With the mod_dav_svn patch, I end up in core_output_filter on an aborted connection with this call stack: #3 0x00c526a8 in core_output_filter (f=0x9f97080, b=0xa013bb0) at /usr/src/debug/httpd-2.0.52/ server/core.c:3966 #4 0x00c49009 in ap_pass_brigade (next=0x9f97080, bb=0xa013bb0) at /usr/src/debug/ httpd-2.0.52/server/util_filter.c:511 #5 0x00c33423 in chunk_filter (f=0xa013ab0, b=0xa013bb0) at /usr/src/debug/httpd-2.0.52/ modules/http/http_core.c:217 #6 0x00c49009 in ap_pass_brigade (next=0xa013ab0, bb=0xa013bb0) at /usr/src/debug/ httpd-2.0.52/server/util_filter.c:511 #7 0x00c4bae5 in ap_content_length_filter (f=0x9fcce48, b=0xa013bb0) at /usr/src/debug/ httpd-2.0.52/server/protocol.c:1241 #8 0x00c49009 in ap_pass_brigade (next=0x9fcce48, bb=0xa013bb0) at /usr/src/debug/ httpd-2.0.52/server/util_filter.c:511 #9 0x00c4b640 in end_output_stream (r=0x9fcc078) at /usr/src/debug/httpd-2.0.52/server/ protocol.c:1032 #10 0x00c387de in ap_process_request (r=0x9fcc078) at /usr/src/debug/httpd-2.0.52/modules/http/ http_request.c:256 #11 0x00c3363f in ap_process_http_connection (c=0x9f96b80) at /usr/src/debug/httpd-2.0.52/ modules/http/http_core.c:250 #12 0x00c46349 in ap_run_process_connection (c=0x9f96b80) at /usr/src/debug/httpd-2.0.52/ server/connection.c:42 #13 0x00c466b4 in ap_process_connection (c=0x9f96b80, csd=0x0) at /usr/src/debug/httpd-2.0.52/ server/connection.c:175 #14 0x00c39901 in child_main (child_num_arg=Variable "child_num_arg" is not available. ) at /usr/src/debug/httpd-2.0.52/server/mpm/prefork/prefork.c:609 #15 0x00c39af8 in make_child (s=0x9eb8e88, slot=0) at /usr/src/debug/httpd-2.0.52/server/mpm/ prefork/prefork.c:649 #16 0x00c39c17 in startup_children (number_to_start=8) at /usr/src/debug/httpd-2.0.52/server/ mpm/prefork/prefork.c:721 #17 0x00c3a4db in ap_mpm_run (_pconf=0x9eb70a8, plog=0x9ee3158, s=0x9eb8e88) at /usr/src/ debug/httpd-2.0.52/server/mpm/prefork/prefork.c:940 #18 0x00c4134a in main (argc=2, argv=0xbfff3694) at /usr/src/debug/httpd-2.0.52/server/main.c: 618 which I guess means Subversion isn't the only such caller. Is it just me or is checking c->aborted all the time a pretty awkward thing to expect callers to do? I'm not familiar enough with Apache's innards to know what returning failures from core_output_filter would do, but it does seem more inline with callers' usual expectations.

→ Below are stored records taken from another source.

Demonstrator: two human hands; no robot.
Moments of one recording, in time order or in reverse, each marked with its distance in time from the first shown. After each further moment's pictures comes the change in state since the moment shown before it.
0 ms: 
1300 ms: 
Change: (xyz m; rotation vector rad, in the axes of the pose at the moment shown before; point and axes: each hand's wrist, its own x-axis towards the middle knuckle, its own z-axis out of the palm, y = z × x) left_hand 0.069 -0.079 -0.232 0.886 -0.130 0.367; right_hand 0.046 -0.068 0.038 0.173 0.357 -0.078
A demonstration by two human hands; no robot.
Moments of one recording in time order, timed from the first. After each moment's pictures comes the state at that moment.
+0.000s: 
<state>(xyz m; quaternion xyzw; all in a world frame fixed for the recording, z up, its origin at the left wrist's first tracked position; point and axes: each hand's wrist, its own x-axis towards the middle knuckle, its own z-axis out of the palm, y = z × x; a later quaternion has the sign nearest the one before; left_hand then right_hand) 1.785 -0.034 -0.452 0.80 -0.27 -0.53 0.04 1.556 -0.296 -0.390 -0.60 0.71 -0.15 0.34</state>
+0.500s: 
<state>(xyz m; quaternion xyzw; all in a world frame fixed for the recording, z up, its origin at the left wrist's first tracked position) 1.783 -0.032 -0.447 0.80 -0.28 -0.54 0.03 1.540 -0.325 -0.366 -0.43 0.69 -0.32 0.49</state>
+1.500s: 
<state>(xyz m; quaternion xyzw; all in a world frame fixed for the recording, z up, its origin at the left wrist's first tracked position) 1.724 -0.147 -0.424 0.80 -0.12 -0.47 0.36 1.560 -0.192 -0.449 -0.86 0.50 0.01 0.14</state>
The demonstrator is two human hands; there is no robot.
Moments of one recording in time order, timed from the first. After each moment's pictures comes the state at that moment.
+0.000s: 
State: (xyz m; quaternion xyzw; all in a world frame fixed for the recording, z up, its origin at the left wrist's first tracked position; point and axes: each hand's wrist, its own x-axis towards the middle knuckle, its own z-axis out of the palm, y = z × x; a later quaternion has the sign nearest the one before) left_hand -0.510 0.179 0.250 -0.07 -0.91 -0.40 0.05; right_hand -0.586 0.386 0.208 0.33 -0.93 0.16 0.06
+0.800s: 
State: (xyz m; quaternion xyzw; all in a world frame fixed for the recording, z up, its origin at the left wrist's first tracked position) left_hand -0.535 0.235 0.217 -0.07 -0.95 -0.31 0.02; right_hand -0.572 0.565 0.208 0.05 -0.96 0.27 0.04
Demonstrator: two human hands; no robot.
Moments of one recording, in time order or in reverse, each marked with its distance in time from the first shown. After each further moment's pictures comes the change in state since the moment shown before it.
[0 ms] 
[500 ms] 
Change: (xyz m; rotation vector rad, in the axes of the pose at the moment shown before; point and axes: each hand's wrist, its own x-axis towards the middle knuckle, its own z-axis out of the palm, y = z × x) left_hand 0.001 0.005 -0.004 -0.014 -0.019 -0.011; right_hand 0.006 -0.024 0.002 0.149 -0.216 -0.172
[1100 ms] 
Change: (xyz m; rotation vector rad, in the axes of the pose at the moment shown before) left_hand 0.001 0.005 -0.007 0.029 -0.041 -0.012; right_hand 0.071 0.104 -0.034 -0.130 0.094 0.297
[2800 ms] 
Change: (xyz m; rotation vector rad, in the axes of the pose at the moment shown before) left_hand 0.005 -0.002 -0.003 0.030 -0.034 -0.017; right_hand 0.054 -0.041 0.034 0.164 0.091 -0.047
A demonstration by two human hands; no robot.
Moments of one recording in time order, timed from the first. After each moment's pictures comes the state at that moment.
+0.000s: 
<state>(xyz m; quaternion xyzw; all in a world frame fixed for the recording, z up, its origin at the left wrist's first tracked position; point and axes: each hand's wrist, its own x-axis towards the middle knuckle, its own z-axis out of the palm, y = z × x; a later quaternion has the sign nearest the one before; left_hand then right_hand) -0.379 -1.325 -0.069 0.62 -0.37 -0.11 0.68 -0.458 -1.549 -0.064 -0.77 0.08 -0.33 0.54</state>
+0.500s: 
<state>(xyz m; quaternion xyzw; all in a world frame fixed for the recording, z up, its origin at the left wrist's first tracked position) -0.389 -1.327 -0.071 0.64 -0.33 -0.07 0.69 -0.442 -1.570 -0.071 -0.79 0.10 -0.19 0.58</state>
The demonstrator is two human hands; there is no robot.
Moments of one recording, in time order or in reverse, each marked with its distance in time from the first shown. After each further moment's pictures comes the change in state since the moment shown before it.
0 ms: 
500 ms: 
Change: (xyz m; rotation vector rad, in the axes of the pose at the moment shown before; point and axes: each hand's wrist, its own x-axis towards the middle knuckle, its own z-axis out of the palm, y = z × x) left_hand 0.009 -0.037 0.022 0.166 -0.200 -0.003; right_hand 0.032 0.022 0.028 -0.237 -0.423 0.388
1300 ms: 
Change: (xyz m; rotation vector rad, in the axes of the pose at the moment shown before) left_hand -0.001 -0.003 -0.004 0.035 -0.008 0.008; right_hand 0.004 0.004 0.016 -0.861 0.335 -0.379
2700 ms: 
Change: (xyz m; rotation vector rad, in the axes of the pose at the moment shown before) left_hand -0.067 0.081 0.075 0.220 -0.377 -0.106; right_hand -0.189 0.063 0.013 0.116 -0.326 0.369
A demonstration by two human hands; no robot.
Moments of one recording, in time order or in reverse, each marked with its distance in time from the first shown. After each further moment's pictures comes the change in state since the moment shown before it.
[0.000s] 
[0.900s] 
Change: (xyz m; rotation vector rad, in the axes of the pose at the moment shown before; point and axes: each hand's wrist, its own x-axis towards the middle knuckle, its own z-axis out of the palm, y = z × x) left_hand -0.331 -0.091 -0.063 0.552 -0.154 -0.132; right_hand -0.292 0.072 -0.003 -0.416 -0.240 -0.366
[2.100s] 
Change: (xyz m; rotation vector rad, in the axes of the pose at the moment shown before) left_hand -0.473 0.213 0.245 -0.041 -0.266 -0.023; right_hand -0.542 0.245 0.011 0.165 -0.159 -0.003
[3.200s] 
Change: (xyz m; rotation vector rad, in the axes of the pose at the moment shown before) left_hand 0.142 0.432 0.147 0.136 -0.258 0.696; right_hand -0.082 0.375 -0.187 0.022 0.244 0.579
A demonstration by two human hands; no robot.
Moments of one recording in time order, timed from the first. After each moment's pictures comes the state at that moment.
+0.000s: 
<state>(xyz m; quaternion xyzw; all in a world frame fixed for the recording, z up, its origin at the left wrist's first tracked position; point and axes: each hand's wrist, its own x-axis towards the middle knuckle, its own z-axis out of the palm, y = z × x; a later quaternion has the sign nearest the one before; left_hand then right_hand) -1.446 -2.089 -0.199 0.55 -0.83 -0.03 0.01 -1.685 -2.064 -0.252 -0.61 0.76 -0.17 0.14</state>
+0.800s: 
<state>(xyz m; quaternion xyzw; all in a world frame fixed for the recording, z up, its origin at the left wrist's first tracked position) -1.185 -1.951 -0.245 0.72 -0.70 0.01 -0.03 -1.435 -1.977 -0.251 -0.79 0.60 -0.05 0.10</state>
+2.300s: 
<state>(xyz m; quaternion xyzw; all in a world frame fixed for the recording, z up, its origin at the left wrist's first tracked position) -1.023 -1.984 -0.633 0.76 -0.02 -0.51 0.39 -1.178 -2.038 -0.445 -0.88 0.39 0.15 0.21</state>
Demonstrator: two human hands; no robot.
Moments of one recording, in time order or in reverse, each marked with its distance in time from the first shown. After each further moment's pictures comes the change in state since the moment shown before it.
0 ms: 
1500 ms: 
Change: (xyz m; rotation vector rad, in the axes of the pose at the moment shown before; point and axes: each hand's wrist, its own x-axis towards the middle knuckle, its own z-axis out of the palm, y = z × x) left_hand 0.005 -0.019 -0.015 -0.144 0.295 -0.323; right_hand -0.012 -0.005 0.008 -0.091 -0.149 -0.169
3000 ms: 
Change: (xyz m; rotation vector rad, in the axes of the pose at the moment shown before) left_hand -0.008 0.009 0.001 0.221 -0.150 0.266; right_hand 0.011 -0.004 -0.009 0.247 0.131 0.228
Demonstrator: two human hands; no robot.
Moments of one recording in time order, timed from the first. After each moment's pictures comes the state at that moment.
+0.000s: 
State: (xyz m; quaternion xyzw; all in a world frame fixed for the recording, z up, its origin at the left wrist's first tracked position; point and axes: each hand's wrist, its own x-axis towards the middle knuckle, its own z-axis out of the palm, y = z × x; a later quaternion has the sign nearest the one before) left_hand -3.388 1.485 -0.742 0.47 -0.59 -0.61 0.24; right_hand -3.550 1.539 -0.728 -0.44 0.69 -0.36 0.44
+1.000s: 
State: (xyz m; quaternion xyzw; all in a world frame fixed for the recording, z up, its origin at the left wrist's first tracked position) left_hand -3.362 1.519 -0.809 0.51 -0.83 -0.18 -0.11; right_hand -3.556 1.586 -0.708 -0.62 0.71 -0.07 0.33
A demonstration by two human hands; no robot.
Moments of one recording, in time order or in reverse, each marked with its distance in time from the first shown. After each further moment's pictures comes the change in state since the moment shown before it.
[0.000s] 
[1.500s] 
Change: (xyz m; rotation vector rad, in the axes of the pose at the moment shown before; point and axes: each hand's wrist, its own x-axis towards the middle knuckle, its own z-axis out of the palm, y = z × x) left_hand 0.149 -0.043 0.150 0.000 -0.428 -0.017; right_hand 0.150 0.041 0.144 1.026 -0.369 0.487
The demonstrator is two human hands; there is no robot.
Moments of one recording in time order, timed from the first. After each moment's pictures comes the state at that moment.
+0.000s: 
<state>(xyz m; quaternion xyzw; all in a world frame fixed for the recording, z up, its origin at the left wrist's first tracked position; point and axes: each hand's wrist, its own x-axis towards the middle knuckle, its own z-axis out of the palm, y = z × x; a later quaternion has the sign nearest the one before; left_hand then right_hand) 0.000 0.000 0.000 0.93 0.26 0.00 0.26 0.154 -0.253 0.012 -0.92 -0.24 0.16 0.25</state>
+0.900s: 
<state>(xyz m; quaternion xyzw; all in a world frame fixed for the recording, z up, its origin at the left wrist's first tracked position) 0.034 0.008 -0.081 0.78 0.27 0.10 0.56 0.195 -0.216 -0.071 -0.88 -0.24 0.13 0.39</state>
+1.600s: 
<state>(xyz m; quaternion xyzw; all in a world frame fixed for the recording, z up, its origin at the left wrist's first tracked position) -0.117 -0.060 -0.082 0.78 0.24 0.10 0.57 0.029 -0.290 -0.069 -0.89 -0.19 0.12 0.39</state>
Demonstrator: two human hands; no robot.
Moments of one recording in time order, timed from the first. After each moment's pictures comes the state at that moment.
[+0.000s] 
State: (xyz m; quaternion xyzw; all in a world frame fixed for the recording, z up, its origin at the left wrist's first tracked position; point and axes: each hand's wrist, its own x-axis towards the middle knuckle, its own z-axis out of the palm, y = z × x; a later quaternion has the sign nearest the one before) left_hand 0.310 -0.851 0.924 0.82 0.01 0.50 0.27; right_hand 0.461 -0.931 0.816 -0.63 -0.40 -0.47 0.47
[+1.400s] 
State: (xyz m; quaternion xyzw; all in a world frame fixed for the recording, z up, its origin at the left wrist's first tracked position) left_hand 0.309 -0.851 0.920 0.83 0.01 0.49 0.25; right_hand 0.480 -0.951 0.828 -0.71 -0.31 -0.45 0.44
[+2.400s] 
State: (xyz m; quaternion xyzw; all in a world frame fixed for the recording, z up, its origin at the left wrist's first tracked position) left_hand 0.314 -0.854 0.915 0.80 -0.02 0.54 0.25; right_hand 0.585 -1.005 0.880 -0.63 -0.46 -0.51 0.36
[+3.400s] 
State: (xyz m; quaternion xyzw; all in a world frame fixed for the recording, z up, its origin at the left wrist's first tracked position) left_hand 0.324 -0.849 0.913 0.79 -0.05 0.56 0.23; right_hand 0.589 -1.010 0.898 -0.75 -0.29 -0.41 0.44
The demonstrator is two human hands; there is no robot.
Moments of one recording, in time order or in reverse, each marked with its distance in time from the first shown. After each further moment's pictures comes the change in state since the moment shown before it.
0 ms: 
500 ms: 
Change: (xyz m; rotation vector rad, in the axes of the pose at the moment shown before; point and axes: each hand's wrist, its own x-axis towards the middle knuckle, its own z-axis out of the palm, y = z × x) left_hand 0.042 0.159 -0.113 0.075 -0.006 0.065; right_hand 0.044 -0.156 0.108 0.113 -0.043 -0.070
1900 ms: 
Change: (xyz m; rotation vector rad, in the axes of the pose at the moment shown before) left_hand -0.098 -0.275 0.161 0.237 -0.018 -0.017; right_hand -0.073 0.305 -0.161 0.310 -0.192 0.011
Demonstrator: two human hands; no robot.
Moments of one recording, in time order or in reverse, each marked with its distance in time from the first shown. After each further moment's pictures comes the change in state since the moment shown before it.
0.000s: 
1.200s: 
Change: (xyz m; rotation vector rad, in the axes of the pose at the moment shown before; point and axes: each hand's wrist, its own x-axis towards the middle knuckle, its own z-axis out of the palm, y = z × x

Now that bug 31759 is fixed there should be no need for the core output filter to be doing this trick of returning APR_SUCCESS on failure AFAIK. It should now be safe and correct to always just return the error on that error path (I don't know why the EAGAIN check would be needed there either); and also add the check per comment 3, which can also just return APR_ECONNABORTED rather than hiding the failure.
What is the status of this bug and what are possible solutions? We have Subversion users running Apache 2.2.8, with mod_dav_svn 1.5.0 that still get this error pretty regularly, so I assume there is still some kind of fix needed.
This should be fixed on the 2.2.x branch now as of r791454.